I often extol the virtues of “economical” screenplays: in the most entertaining movies (those that belong to the “blockbuster” category, anyway), every detail is essential and indispensable. Predator: Badlands provides a good recent example of this storytelling discipline: the various obstacles established in the first two acts are eventually revisited during the climax—usually to be utilized as improvised weapons in the protagonist’s arsenal. The setup-payoff structure is simple, but deliciously satisfying—lean, tight, and elegantly efficient.



Jurassic World Rebirth (a title apparently unworthy of a colon) epitomizes the exact antithesis of the aforementioned qualities: its script is utterly wasteful, its conflict inert and devoid of tension, its plot bloated, unwieldy, and directionless. These blemishes immediately emerge in opening scene, in which a scientist watches in horror as her coworker, caught on the wrong side of an emergency lockdown following a containment breach, is gruesomely devoured by a hideously mutated dinosaur, his desperate pleas for rescue falling on deaf ears.
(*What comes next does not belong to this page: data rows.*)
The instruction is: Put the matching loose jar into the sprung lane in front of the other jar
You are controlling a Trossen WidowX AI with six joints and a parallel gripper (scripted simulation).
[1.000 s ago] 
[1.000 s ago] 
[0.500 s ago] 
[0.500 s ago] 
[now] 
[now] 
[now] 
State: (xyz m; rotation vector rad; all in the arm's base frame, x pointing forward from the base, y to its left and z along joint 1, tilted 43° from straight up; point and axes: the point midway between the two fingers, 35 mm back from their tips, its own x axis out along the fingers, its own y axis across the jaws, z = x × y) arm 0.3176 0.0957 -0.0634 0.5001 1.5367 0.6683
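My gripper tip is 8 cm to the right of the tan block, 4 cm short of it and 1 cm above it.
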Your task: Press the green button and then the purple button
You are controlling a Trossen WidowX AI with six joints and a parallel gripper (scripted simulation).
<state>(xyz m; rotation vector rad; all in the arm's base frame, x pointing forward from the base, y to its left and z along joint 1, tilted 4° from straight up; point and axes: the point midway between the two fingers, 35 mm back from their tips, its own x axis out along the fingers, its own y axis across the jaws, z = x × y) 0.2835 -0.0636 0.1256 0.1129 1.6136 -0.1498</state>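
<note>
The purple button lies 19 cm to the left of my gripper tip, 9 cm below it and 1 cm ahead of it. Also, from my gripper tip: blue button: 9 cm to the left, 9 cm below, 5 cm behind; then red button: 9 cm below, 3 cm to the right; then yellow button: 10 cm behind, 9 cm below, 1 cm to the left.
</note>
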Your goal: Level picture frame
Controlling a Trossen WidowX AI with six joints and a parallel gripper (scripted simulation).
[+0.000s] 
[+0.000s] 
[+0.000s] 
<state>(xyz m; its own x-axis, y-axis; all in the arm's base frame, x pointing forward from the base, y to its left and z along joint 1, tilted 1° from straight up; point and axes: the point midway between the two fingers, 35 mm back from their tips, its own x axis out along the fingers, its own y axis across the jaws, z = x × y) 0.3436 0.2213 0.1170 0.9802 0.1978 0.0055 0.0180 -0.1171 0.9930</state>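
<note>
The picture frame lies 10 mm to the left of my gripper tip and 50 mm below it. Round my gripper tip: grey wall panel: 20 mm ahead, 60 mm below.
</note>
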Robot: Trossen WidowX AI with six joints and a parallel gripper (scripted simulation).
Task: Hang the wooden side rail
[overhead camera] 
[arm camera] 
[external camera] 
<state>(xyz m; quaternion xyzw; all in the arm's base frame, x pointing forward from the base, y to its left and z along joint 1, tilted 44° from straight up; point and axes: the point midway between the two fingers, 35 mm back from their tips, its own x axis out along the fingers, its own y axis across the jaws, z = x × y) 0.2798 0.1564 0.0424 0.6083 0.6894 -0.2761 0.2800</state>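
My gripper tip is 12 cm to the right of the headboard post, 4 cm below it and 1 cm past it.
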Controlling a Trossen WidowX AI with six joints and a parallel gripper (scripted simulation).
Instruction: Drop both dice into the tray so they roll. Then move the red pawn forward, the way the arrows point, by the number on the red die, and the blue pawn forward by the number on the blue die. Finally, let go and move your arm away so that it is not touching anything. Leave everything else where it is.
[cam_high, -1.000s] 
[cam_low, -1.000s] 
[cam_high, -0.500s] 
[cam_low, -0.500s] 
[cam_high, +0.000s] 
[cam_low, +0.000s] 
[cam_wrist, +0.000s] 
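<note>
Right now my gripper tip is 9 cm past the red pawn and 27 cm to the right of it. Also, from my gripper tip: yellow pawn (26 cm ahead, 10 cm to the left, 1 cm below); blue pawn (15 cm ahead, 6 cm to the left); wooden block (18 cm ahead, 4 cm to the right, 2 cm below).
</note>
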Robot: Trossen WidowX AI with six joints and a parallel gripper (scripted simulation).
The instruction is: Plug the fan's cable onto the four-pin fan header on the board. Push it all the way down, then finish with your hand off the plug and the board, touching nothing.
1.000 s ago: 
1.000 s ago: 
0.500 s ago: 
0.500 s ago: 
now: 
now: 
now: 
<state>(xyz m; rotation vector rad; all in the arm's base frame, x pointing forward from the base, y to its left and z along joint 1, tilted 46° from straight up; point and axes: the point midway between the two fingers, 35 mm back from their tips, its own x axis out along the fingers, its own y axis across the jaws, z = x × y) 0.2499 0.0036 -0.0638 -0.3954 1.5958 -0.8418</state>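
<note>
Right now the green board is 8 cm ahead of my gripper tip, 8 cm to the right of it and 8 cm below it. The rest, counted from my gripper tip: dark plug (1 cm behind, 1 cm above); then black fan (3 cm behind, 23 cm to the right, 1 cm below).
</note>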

You might reasonably assume that this woman’s trauma and survivor’s guilt will play an integral role in her subsequent character arc. You would be incorrect. In fact, she never appears again; the sequence exists only to introduce the secret laboratory setting and the ferocious monster that inhabits it, neither of which is terribly important until the film’s grand finale—almost two hours later.


Such squandered potential occurs with enough frequency to be considered an unintentional running joke. At one relatively early crisis point, a member of our heroic band of morally ambiguous mercenaries unexpectedly sides with the sleazy corporate executive du jour, arguing that they should prioritize the mission at hand rather than investigating a nearby distress signal. Does this foreshadow friction amongst the team—perhaps even a shocking betrayal down the road? Nope: the devil’s advocate is unceremoniously eaten by a Spinosaurus shortly thereafter and promptly forgotten entirely. The presence of the obligatory tagalong family is likewise an egregious missed opportunity: a mild-mannered yet resourceful father and his surprisingly capable children accompanying trained and experienced combatants on their expedition to a remote island populated by prehistoric predators could have created an interesting tribalist dynamic; unfortunately, these distinct groups have barely interacted before they’re quickly separated without overlapping or intermingling (e.g., one of the kids inadvertently remaining in the mercs’ party, or vice versa—y’know, basic ingredients for dramatic stakes and narrative urgency). They don’t reunite until very close to the ending; why bother with the juxtaposition in the first place if it's not going to serve any meaningful purpose?



Ultimately, Jurassic World Rebirth demonstrates what happens when a solid premise is stretched too thin; an excessive number of sequels with increasingly diminishing returns have thoroughly eroded the charm and appeal of the series that Crichton, Spielberg, and Koepp built. Although director Gareth Edwards brings plenty of fresh ideas to the table, he neglects the necessary thematic substance and stylistic panache that would otherwise elevate them; they’re just a cluttered, chaotic hodgepodge of disparate concepts that never quite coalesce into a cohesive whole. Clearly, the once beloved cinematic franchise has fully fossilized, leaving precious little material to salvage—this latest entry has certainly convinced me that the studio should finally quit plundering its grave.